__Work instructions__: Pictures are to be left out. Return exactly the lines below from the one with "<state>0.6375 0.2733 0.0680" up to and including the one with "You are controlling".

__Supplied records__:
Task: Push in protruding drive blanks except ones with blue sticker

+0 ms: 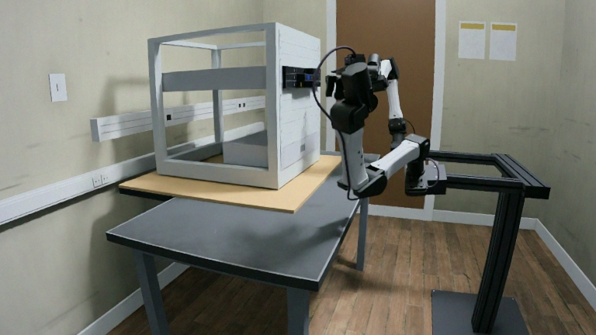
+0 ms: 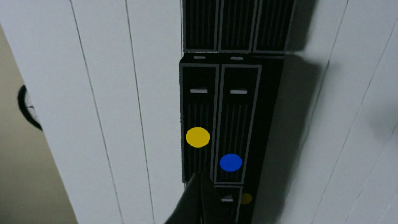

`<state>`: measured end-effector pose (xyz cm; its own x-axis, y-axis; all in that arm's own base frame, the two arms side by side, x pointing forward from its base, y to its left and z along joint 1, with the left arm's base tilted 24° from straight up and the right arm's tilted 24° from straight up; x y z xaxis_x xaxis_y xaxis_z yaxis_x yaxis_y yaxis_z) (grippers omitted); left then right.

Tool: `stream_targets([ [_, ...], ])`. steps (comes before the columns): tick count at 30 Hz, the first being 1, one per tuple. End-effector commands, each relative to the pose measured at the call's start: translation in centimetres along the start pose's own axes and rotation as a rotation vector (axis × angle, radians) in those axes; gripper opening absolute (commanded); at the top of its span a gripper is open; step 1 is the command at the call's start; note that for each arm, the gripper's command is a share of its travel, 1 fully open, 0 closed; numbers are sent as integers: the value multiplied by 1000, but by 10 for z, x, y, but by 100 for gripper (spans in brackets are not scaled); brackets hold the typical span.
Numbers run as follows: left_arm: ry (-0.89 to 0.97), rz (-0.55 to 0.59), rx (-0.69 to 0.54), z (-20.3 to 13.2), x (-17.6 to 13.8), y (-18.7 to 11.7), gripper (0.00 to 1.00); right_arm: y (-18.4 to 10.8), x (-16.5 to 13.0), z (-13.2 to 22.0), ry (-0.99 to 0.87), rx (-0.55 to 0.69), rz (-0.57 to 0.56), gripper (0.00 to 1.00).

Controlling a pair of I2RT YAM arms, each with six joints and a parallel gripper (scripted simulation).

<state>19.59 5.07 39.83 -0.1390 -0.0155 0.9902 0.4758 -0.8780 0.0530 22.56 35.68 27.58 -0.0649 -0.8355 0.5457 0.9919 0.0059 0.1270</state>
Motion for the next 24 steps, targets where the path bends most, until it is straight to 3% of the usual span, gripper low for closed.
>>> stream_targets([
  [1, 45, 21, -29, -16, 14, 11, 100, 4, 4, 7, 34, -6, -23, 0],
  [12, 46, 21, -29, -16, 14, 11, 100, 36, 3, 6, 38, 0, -18, 0],
  [24, 46, 21, -29, -16, 14, 11, 100, 45, -2, 5, 25, -2, -14, 0],
])
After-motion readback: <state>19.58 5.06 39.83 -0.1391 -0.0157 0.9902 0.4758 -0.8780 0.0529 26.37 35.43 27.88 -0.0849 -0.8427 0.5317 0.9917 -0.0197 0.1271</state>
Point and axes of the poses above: on each arm, the point where the finger pads meet when closed, its own y axis out along the fingers, its own z axis across the jaws, x = y × z, the point moved 3 cm from there along -y, back along the fingers, and after that the axes turned 9 degrees about -y, right-handed, at the moved point
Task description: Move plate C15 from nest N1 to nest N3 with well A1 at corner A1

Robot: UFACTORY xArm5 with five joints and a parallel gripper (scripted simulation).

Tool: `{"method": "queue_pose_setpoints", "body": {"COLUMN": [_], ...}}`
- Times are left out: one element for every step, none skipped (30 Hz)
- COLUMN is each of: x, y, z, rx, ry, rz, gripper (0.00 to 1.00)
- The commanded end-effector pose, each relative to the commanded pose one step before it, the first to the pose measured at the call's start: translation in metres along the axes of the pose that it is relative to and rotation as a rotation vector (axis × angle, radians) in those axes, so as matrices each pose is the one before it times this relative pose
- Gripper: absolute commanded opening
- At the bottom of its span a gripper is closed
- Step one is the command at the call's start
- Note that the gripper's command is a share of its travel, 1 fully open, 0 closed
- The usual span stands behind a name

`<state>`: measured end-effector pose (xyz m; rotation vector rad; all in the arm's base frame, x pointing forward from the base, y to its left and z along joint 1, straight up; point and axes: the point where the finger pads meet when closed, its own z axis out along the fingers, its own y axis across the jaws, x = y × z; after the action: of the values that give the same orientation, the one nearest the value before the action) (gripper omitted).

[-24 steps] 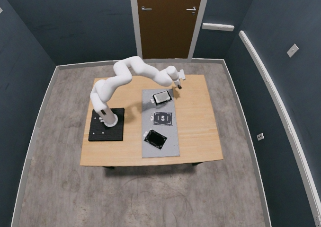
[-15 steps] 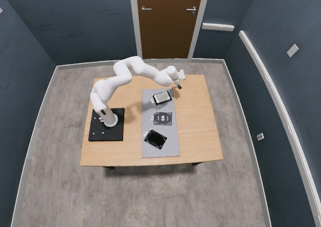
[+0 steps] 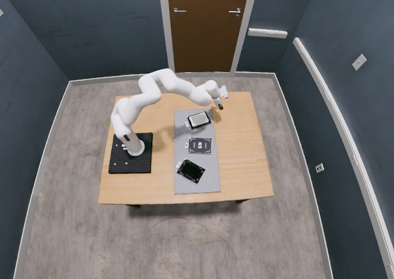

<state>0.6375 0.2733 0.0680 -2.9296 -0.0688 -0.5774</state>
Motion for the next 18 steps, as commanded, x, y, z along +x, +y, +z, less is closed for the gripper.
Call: {"method": "queue_pose_setpoints", "body": {"x": [0.00577,0.00001,0.0,-0.00011,-0.00019,-0.00021,-0.00021,-0.00021,0.0,0.0,-0.00021,-0.00021,-0.00002,0.0,-0.00066,-0.00073,-0.00074,-0.00074], "y": [0.01512,0.0,0.0,0.00341,0.00347,0.00348,0.00348,0.00348,0.0,0.0,0.00348,0.00348,0.00097,0.0,0.00344,0.00349,0.0035,0.0035], "z": [-0.02183,0.0,0.0,-0.0037,-0.0036,-0.00358,-0.00358,-0.00358,0.0,0.0,-0.00358,-0.00358,-0.00099,0.0,-0.00362,-0.00351,-0.00349,-0.00349], "rx": [-0.01026,0.0,0.0,-0.02054,-0.00381,-0.00002,-0.00002,-0.00002,0.0,0.0,-0.00002,-0.00002,-0.00001,0.0,-0.01893,-0.0033,-0.00002,-0.00002], "ry": [-0.00028,0.0,0.0,-0.02622,-0.00484,-0.00001,-0.00001,-0.00001,0.0,0.0,-0.00001,-0.00001,-0.00001,0.0,-0.02738,-0.00476,-0.00001,-0.00001], "rz": [0.00045,0.0,0.0,0.00119,0.00021,-0.00001,-0.00001,-0.00001,0.0,0.0,-0.00001,-0.00001,0.0,0.0,0.00161,0.00027,-0.00001,-0.00001], "gripper": [1.0,1.0,1.0,1.0,1.0,1.0,1.0,1.0,1.0,1.0,1.0,1.0,1.0,1.0,1.0,1.0,1.0,1.0]}}
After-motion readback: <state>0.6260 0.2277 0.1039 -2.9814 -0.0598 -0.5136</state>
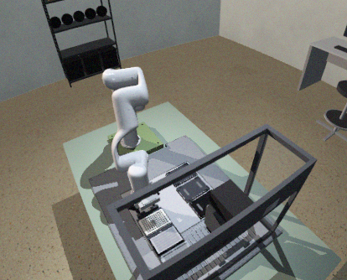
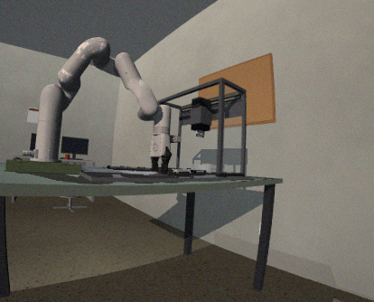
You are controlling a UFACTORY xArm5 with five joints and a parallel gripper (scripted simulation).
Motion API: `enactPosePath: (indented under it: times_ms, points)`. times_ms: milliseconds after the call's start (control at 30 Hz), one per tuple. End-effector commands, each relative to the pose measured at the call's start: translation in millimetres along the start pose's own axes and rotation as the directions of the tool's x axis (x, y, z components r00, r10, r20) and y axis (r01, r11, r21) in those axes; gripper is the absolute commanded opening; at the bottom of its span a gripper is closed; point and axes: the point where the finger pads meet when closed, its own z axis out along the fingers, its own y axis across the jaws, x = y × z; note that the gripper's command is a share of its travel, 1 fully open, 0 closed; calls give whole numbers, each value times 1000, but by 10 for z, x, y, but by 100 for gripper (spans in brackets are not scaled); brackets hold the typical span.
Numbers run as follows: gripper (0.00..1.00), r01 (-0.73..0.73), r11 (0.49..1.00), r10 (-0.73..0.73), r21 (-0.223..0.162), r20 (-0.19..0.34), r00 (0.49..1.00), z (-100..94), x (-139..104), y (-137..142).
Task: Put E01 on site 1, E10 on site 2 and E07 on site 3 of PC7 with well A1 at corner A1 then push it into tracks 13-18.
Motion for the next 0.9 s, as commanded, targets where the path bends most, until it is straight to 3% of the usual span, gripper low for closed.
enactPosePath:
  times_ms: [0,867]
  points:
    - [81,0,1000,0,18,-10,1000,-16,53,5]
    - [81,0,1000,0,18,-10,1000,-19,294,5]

__Result__:
<state>0.6375 0.2733 0.0680 -2.9296 -0.0688 -0.5774</state>
Motion for the next 18 steps, as commanded, x, y, z along +x, +y, +z, less is closed for the gripper.
Call: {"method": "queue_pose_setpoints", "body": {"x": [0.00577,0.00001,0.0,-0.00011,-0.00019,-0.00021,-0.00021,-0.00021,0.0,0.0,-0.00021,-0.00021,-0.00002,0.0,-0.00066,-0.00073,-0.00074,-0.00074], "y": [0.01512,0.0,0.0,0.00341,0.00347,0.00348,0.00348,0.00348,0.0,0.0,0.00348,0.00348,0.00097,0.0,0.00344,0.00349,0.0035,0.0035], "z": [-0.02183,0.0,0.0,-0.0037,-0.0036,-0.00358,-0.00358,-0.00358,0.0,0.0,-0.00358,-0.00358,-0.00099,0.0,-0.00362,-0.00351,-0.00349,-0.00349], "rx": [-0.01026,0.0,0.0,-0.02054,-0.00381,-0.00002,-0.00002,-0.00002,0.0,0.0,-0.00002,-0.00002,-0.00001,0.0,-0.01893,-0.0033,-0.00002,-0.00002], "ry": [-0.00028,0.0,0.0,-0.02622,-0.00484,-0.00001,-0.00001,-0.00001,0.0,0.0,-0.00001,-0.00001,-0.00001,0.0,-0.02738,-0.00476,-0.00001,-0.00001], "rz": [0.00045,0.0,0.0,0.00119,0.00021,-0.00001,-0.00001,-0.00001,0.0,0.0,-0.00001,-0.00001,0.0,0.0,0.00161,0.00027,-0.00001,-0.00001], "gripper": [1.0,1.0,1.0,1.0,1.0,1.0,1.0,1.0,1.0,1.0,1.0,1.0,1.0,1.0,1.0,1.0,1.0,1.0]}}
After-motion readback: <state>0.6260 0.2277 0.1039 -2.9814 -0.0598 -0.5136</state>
You are controlling a UFACTORY xArm5 with five joints and a parallel gripper (scripted simulation).

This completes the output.